The business wasn’t able to open with the first wave of retail stores during summer 2014, but the delay had its benefits, Gehrett said.

Prices on marijuana product within the state sanctioned system — which, due to the taxes imposed on recreational pot, began and have remained more expensive than medical and street prices — have dropped precipitously as more producers and processors have come online.

While prices on flowering buds at retail shops were averaged at $25 per gram in July, according to the Liquor Control Board, they have since dropped 40 percent to an average of $15 per gram.

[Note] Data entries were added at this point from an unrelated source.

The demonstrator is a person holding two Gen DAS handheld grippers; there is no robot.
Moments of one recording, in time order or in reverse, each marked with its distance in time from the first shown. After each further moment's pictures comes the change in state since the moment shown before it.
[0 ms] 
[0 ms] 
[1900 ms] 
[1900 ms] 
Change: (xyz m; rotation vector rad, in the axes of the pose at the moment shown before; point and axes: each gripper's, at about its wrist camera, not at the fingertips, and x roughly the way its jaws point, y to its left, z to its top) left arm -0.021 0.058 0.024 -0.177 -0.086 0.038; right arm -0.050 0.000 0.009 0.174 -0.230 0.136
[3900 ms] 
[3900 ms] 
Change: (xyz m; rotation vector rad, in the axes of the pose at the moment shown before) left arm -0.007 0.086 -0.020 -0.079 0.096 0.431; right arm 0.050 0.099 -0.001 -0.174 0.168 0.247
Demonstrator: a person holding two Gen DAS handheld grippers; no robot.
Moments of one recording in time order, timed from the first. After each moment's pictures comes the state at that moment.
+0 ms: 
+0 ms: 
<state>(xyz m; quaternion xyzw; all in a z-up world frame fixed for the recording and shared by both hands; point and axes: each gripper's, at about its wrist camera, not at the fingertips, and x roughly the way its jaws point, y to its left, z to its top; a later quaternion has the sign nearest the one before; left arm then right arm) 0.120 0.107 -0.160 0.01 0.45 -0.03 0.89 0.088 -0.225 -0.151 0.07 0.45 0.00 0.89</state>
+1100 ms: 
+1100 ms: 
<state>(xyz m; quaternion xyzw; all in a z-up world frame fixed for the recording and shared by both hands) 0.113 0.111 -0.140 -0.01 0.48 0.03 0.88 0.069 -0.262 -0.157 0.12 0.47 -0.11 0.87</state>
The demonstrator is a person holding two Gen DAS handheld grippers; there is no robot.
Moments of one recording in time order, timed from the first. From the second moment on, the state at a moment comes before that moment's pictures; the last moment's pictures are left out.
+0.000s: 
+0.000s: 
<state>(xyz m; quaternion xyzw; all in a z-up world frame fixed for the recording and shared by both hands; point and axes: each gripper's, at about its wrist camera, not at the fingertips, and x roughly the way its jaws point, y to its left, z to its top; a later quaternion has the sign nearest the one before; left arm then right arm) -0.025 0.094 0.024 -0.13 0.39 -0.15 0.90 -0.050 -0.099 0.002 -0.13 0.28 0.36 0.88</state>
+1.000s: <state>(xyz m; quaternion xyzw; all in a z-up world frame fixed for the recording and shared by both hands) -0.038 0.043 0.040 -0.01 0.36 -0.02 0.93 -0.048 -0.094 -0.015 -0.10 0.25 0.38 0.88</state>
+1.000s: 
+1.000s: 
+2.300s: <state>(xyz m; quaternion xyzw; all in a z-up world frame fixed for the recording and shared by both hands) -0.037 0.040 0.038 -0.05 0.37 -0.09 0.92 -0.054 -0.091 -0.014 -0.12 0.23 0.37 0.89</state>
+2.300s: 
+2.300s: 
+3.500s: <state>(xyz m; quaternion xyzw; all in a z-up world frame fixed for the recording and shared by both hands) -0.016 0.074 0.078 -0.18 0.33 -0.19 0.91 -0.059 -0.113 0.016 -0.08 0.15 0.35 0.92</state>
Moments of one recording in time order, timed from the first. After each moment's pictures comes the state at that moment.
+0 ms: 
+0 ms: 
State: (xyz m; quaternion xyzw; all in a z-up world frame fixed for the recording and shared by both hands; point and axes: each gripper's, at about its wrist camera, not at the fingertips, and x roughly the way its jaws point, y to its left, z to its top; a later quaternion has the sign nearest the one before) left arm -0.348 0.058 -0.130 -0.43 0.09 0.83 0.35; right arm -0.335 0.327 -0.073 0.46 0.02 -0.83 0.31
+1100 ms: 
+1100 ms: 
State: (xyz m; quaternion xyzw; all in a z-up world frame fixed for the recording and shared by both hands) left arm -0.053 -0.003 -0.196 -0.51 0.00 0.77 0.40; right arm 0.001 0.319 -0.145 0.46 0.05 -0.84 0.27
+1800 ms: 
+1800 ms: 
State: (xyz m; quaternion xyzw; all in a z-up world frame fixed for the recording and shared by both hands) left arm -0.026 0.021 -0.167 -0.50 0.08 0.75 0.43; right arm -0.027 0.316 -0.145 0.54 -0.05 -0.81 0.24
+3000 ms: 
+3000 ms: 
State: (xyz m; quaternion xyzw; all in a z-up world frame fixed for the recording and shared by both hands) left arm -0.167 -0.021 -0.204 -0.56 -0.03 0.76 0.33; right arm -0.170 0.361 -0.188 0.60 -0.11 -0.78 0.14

Gehrett acknowledged that, for heavy users, it still made fiscal sense to buy outside of the state-sanctioned system. But he believed that convenience and reliability would win out.

“We hope to drive traffic at fair prices and generate repeat business,” he said.

The company also opened into a geographical market vacuum. The next-closest Eastside marijuana retailers are Green-Theory and The Novel Tree, which both opened in Bellevue in October and November respectively.

The store is already advertising through press relations, social media and online portals such as Leafly — the Yelp of marijuana. Gehrett added they would look at constructing a small road sign near the business in accordance with zoning regulations.

Reach Island LLC will soon open a second licensed retailer in West Seattle, he said.